"March!" he exclaimed; "we'll make straight for the Butte and then for the road. Look out for Germans! A few German overcoats would give us fine cover, and this mist also should help us far on our way. Step out—the faster we go the better!"

They went off through the gathering gloom, through the wet mist which was already cloaking the earth, and presently swung past the western end of the Butte of Warlencourt, which marked the limit of advance of the British army in 1916. Then their feet gained the Albert-Bapaume road, and presently they were speeding along it and getting every half-hour nearer to the sounds of battle. But though they marched nearer and nearer to their friends, what chance had they? Would they ever break through that line of Germans which undoubtedly extended far and wide and cut them adrift from the Allied armies?


CHAPTER XIV Where Men fought for Empire

"Halt! I hear men coming! There are troops on the road—listen!"

Bill, who was leading the party of men cut off from the British army—a party, be it remembered, comprising not only sturdy British soldiers, but just as sturdy members of the new American army—suddenly thrust out an arm and brought them to a standstill. There on the paved highway which runs from Albert to Bapaume, and which the British, with that thoroughness for which they have now no doubt won world-wide fame, had macadamized and rolled until it was as smooth as a billiard table, though but a few months before it had been churned and smashed to pieces by gun-fire—there, unhappily, the same churning and smashing process was being repeated between the spot where Bill and his friends stood and Albert itself, perhaps five miles distant. For in that direction the thunder of guns was loudest, and even the mist and the darkness could not hide the flash of hidden batteries and the bursting of shells from British artillery, nor could the sounds of distant battle altogether drown other sounds—the deep muffled tread of a mass of men.

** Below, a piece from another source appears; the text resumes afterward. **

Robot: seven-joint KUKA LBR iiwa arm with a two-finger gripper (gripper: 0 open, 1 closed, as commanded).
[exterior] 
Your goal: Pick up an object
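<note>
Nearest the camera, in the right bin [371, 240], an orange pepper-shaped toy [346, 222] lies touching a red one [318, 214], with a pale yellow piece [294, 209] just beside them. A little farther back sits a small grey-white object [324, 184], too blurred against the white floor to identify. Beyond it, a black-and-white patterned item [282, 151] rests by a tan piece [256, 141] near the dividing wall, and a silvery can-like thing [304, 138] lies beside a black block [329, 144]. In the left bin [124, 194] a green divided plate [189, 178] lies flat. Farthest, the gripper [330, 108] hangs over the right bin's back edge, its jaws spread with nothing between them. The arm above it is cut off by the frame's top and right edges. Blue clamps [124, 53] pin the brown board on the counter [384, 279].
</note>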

"Coming back towards us from the Albert direction," said Bill. "Probably men who have been relieved, or perhaps it's a ration party. Anyway, off we go! Take the road here to the right. Look sharp!"

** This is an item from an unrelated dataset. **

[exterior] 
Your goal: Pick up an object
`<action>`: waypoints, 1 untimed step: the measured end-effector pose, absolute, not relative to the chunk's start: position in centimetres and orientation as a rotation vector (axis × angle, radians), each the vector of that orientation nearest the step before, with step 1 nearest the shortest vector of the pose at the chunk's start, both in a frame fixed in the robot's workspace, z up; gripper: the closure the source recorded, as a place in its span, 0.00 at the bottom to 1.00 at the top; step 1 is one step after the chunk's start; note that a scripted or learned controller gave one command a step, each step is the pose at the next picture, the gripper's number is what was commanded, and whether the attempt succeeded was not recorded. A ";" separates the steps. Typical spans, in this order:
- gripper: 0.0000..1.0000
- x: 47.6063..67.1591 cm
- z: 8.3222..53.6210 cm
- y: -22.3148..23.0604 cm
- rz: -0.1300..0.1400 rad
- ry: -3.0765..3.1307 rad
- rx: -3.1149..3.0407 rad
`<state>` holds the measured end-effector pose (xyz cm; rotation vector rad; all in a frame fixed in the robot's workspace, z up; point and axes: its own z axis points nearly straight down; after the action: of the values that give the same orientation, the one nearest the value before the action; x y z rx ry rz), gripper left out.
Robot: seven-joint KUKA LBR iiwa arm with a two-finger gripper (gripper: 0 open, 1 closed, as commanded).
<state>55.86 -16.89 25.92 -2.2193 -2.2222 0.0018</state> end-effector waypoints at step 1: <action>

He stepped off the macadam, to find himself to his arm-pits in a huge shell-hole—a relic of 1916—in which also reclined what remained of a shattered tank—one of the land fighting-ships which Britain had brought to bear against the Germans. Clambering out of it, with two other men of the party who had been similarly unfortunate, he struck away from the road, the others following closely. Then, of a sudden, Larry called to him.